The brain network involved in swaying people in their social responses involve memory structures such as the hippocampus, and mentalizing structures such as the precuneus, dorsomedial prefrontal cortex (dmPFC) and the lateral temporal cortex.

Further examples come from business cases in which neuroscience allows us to go beyond stated behaviors. In a study for Vodafone and Ericsson, we tested the effects that delays on mobile phones could have on emotional and cognitive responses. Asking people what their tolerance to delays are, people in Northern Europe typically say something like 4-6 seconds. But in our study, also reported in Ericsson’s Global Mobility Report, we found dramatic emotional and cognitive responses after only 2 seconds!
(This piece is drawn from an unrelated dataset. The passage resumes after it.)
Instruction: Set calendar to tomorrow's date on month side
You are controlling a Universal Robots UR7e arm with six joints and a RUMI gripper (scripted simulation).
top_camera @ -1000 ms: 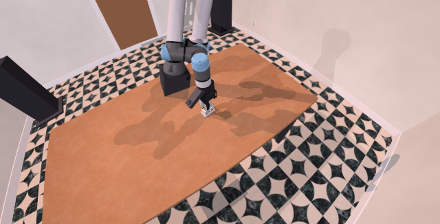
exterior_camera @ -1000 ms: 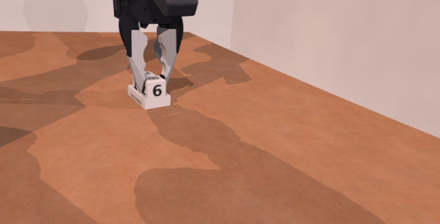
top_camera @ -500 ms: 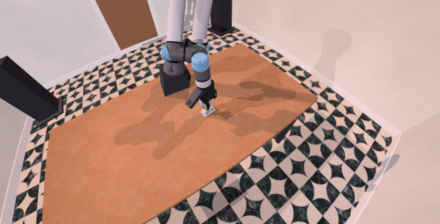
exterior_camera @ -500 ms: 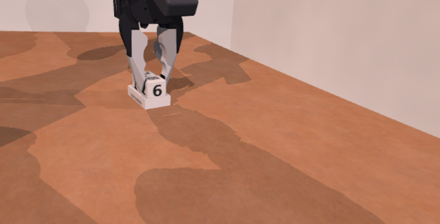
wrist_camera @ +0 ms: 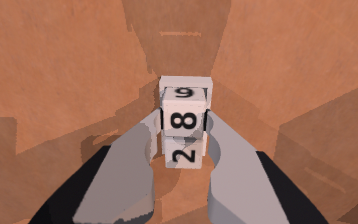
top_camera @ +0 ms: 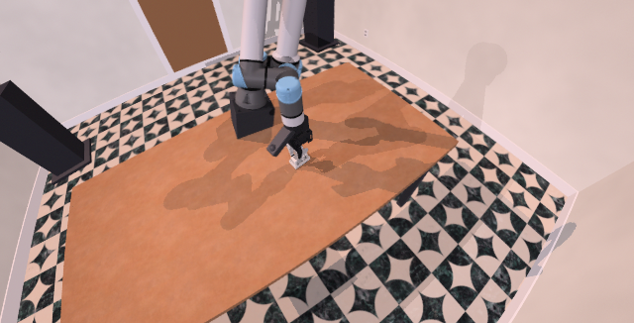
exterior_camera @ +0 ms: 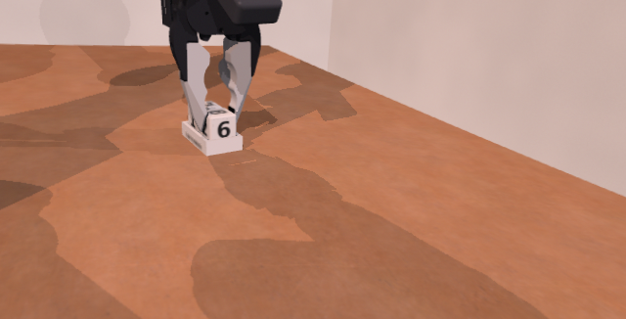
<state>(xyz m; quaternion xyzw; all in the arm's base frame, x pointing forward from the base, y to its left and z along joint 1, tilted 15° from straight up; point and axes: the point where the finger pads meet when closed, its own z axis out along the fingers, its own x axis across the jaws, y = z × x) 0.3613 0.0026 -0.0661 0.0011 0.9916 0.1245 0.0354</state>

Here, even brief delays led to stress responses comparable to watching a horror movie.

Moreover, these negative responses had three devastating effects:

  1. Enjoyment of the content dropped from positive to negative — movie emotions went from positive to negative
  2. Brand emotions dropped by 20% or more for the brand believed to be the service provider during the experiment
  3. Brand emotions to competing brands increased, even though they had not been tested

Together, these studies demonstrate the importance of properly understanding how biases unfold over time. This allows not only a better understanding of the phenomena themselves, but also allow us to better diagnose and intervene towards such adverse effects.
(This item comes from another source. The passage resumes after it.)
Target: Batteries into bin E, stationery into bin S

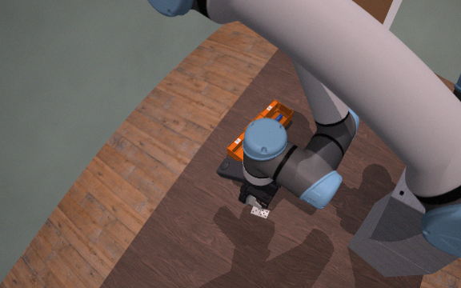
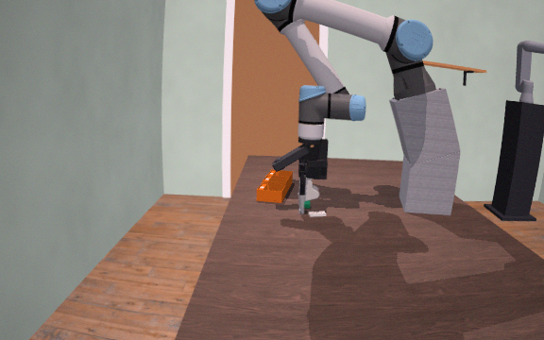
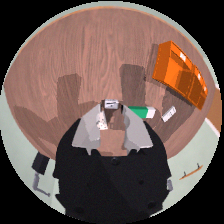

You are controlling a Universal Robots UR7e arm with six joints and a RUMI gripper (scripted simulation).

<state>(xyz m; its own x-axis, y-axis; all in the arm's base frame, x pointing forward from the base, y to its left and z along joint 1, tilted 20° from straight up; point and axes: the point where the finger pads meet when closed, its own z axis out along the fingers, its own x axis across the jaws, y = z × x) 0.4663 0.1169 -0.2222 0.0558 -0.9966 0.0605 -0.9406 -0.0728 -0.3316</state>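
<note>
Now: the grey object 10 mm below my hand. Also, from my hand: blue battery: 90 mm ahead, 280 mm to the right, 10 mm below; green-and-white eraser: 10 mm behind, 80 mm to the right, 10 mm below; orange double bin: 100 mm ahead, 200 mm to the right.
</note>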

Finding the nonverbal toolbox

As noted, behavioral economics is great at mapping biases. But it rests on a limited toolkit, mainly observing actions and, to some extent, asking people. But when we try to understand effects happening within seconds or less, behavioral mapping is rarely good, and self-reports are mainly unreliable. For self-reports this is doubly damning: either you are asking people to retrospect, in which case they are trying to remember and recreate what they did and why they did it; or you are asking people to introspect and report what they are doing, in which case you are interfering with their everyday decision-making process and making them think about every step in their choice behaviors. Who buys groceries that way?
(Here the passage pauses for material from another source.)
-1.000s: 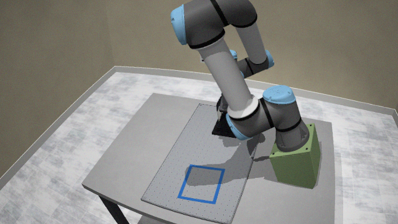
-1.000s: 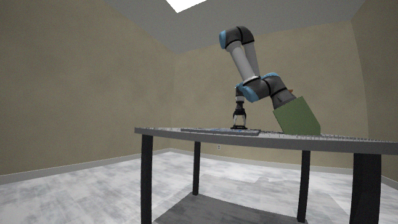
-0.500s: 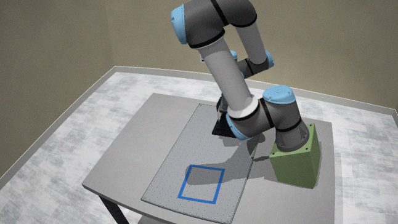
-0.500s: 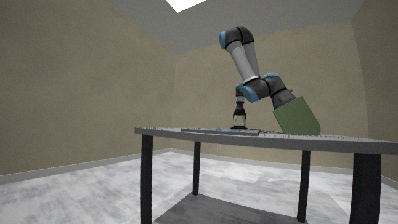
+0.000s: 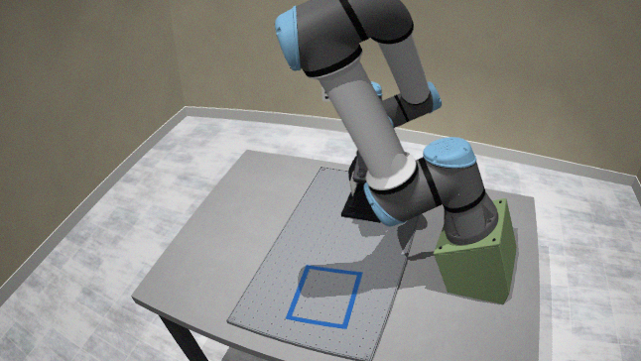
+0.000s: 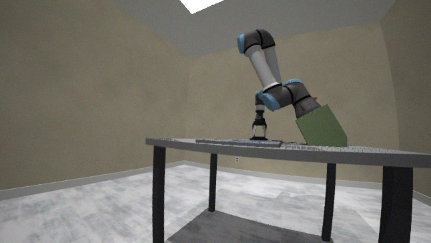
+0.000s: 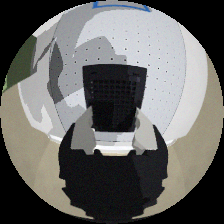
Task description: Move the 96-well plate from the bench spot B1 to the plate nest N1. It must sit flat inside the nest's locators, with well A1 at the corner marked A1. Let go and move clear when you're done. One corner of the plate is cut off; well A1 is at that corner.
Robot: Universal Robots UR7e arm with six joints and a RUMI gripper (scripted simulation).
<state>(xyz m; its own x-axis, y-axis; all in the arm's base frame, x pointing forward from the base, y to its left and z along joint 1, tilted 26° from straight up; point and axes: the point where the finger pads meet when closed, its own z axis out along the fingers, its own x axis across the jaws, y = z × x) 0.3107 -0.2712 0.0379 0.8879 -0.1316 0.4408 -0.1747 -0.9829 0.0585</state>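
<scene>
My gripper is now 1 cm above the 96-well plate. Also, from my hand: plate nest N1: 2 cm below.
</scene>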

Here, neuroscience infused with psychology is powerful, as it allows methods to track and measure how people respond without interference or meta-cognition. It’s even better than being a fly on the wall — you can basically be a homunculus inside their skull. Eye-tracking goggles allow you to measure where people are looking (and what they are missing) often with an accuracy of 20-millisecond intervals (see example below).
an example from a live demo by Neurons, showing eye-tracking live feed while a person is browsing a smartphone social feed. Click link to follow image source

Furthermore, it is possible to link this eye-tracking behavior to direct measures of brain responses, such as an EEG. This allows us to combine both methods, and thereby understand how people respond emotionally and cognitively to both general events (such as using Facebook vs using Snapchat) as well as detailed information when people look at something in particular (such as looking at the price tag, the product, and the brand in a store environment), which again allows a better measure and understanding of the mechanisms underlying choice (see below).
display of live EEG metrics and raw EEG signals during a live experiment by Neurons. This exemplifies the resolution level (1 second data update) which allows a better understanding of emotional engagement, cognitive load levels and other issues such as distraction and drowsiness. In normal study setups, data re not displayed but recorded, to ensure optimal data quality. Click image to get image source

Behavioral economics has been a landslide in terms of progress in on our understanding of decision-making. But it’s only a small step to a complete understanding of how we choose as we do. Psychology infused economics with a new stream of consciousness. Now, the proper application of neuroscience and psychology to economics is the next mature (and even overdue) step — not only in academia but particularly in business and society, in furthering our understanding of decision-making behaviors in consumers, employees and politics alike.